### Problem
Could you return, exactly as written, every line from the one containing "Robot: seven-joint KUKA" through the last line of the entries below, leaving out the pictures?

Items listed in a dataset
______________________________
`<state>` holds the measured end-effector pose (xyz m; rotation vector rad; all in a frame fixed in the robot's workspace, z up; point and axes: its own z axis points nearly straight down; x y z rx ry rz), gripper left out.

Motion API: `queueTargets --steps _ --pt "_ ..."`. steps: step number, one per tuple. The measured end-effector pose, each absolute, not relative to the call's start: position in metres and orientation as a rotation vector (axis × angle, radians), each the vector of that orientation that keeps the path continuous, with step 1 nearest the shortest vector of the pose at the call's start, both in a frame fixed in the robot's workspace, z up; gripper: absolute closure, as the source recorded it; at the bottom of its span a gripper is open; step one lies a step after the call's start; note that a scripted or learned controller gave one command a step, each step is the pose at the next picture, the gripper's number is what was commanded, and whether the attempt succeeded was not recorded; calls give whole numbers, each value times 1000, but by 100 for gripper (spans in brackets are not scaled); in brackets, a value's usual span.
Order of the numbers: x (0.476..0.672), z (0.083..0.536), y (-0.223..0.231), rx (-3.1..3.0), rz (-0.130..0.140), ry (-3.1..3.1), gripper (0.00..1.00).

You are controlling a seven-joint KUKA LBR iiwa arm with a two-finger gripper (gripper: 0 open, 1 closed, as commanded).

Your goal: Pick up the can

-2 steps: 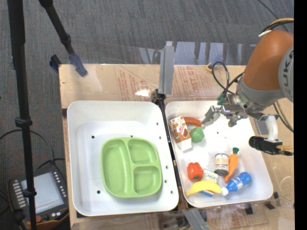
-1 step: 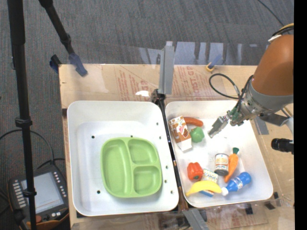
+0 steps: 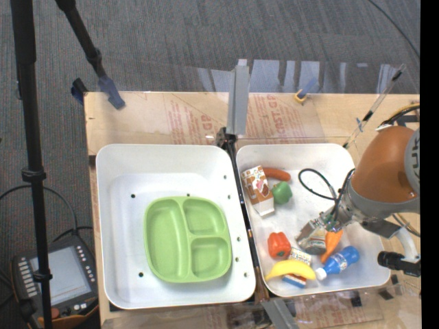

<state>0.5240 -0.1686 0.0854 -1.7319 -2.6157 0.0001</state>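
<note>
Grey carpet surrounds the desk (image 3: 158, 115) where the arm's tool (image 3: 321, 230) reaches low into the right bin (image 3: 322, 153), near its front right corner, over the silvery can (image 3: 312, 238) crowded by a carrot (image 3: 332, 240) and bottle (image 3: 338, 262); its grip cannot be told.

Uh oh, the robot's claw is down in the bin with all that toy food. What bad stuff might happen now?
1. The gripper sits low in the crowded right bin, right by the carrot and blue bottle. It might grab or knock one of those instead of the can.
2. The banana and red pepper lie close by, so a lift could drag them along.
3. The black cable loops near the wrist and might snag.
</note>
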Motion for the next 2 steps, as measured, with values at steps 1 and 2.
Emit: queueTargets --steps 1,2 --pt "524 94 -171 -1741 -1 -2607 100" --pt "497 198 -162 -1896 2 -2500 100"
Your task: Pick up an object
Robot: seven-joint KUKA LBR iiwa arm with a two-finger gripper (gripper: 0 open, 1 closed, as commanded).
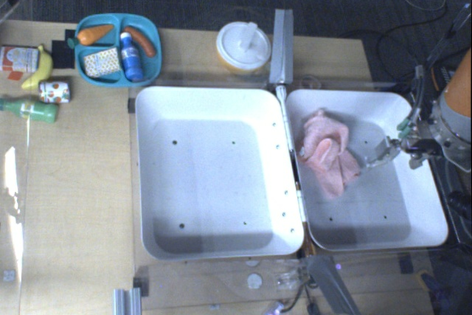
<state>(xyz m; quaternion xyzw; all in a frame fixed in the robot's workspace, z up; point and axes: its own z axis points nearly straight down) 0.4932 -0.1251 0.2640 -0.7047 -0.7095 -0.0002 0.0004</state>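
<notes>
A crumpled pink cloth [327, 151] lies in the right bin [383, 229], against its left side, close to the divider that separates it from the left bin [214, 232]. The gripper [375, 153] reaches in from the right over the right bin's middle, its tip just beside the cloth's right edge, pointing toward it. Whether metal touches fabric cannot be told, because the tip is small, pale and blurs into the white floor and its own shadow. For the same reason I cannot tell whether the fingers are spread or closed, and nothing is visibly between them. The arm [450, 111] is cut off at the right border, so just the wrist and a sliver of orange show. Behind the bins, on the bench, sit a white lidded container [243, 46] and a blue divided tray [151, 48] with toy foods; further left lie a banana [40, 68], a small can [54, 91] and a green bottle [29, 110].
</notes>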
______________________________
### Result
Robot: seven-joint KUKA LBR iiwa arm with a two-finger gripper (gripper: 0 open, 1 closed, as commanded).
<state>(xyz m; quaternion xyzw; all in a frame fixed in the robot's workspace, z up; point and axes: its own z axis points nearly straight down) 0.4932 -0.1251 0.2640 -0.7047 -0.7095 -0.0002 0.0004</state>
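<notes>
A crumpled pink cloth [327, 151] lies in the right bin [383, 229], against its left side, close to the divider that separates it from the left bin [214, 232]. The gripper [375, 153] reaches in from the right over the right bin's middle, its tip just beside the cloth's right edge, pointing toward it. Whether metal touches fabric cannot be told, because the tip is small, pale and blurs into the white floor and its own shadow. For the same reason I cannot tell whether the fingers are spread or closed, and nothing is visibly between them. The arm [450, 111] is cut off at the right border, so just the wrist and a sliver of orange show. Behind the bins, on the bench, sit a white lidded container [243, 46] and a blue divided tray [151, 48] with toy foods; further left lie a banana [40, 68], a small can [54, 91] and a green bottle [29, 110].
</notes>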

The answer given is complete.